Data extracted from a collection
────

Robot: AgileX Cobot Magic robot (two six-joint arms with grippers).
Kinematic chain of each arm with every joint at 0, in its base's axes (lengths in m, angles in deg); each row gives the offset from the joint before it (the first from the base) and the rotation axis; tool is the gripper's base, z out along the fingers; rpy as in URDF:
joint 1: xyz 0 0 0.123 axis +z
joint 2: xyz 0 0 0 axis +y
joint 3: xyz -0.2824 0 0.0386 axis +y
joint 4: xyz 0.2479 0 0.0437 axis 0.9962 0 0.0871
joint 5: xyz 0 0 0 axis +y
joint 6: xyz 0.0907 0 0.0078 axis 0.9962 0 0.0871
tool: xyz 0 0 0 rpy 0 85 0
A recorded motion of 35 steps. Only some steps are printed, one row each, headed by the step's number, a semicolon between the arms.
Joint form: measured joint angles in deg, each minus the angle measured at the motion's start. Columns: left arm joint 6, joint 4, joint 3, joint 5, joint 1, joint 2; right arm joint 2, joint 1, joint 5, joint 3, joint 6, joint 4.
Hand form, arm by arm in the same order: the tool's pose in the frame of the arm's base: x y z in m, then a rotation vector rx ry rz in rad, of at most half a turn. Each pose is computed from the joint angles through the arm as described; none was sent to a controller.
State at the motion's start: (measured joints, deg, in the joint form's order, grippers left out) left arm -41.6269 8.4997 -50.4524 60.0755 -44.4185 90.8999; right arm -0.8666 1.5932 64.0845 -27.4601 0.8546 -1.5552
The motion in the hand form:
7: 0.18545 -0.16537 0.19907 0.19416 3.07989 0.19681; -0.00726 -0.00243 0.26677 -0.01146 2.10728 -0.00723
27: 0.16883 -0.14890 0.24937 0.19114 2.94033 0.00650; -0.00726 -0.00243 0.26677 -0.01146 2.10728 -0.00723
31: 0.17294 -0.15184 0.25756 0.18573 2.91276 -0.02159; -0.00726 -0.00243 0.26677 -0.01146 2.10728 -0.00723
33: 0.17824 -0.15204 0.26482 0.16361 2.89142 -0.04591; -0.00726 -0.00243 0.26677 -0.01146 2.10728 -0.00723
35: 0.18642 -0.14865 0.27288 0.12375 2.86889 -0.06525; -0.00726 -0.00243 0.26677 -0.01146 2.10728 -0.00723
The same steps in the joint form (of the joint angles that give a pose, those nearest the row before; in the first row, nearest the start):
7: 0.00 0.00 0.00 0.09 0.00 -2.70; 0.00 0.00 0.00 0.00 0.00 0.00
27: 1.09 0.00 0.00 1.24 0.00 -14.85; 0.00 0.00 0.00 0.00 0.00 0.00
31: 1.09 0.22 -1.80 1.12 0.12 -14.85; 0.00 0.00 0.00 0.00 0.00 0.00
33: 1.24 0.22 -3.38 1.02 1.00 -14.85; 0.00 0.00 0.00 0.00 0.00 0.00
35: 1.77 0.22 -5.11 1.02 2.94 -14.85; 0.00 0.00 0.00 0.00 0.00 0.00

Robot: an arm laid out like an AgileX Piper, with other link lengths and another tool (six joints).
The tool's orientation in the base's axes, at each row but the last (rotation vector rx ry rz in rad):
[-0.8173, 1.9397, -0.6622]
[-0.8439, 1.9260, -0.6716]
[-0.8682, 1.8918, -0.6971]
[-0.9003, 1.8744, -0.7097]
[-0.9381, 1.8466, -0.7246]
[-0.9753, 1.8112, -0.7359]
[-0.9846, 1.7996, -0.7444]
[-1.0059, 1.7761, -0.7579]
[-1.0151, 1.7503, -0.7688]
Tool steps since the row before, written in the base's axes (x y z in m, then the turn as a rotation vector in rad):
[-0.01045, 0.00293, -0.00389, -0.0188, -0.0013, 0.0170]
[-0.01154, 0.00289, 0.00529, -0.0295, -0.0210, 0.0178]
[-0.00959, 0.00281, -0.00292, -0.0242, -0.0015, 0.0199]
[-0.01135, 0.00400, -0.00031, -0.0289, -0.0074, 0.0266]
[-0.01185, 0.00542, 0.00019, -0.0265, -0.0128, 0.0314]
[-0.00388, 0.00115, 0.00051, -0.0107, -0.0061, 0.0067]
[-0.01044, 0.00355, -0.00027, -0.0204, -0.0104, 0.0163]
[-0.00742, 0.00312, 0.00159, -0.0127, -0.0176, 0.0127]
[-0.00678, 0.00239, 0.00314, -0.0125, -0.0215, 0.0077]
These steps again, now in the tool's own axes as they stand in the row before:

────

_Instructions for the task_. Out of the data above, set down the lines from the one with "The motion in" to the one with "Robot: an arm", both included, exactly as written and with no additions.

_Solution to this problem_.
The motion in the hand form:
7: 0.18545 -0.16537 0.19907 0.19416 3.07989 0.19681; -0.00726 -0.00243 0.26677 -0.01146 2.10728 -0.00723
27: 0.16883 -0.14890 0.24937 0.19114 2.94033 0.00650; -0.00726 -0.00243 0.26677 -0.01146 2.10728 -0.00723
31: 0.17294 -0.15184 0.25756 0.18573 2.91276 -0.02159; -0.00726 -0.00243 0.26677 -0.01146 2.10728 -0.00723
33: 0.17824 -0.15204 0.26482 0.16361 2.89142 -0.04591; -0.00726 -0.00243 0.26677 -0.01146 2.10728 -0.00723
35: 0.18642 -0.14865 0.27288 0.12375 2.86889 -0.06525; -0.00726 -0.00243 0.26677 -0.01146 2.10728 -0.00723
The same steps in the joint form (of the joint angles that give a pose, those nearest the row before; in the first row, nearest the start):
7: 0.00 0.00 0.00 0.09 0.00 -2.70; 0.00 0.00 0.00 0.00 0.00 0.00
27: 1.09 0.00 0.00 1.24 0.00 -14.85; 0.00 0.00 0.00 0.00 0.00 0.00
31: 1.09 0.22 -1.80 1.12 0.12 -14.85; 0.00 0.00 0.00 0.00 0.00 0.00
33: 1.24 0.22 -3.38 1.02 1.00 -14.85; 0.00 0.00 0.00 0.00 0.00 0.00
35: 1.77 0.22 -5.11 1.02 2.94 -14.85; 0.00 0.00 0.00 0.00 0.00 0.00

Robot: an arm laid out like an AgileX Piper, with other link lengths and another tool (six joints).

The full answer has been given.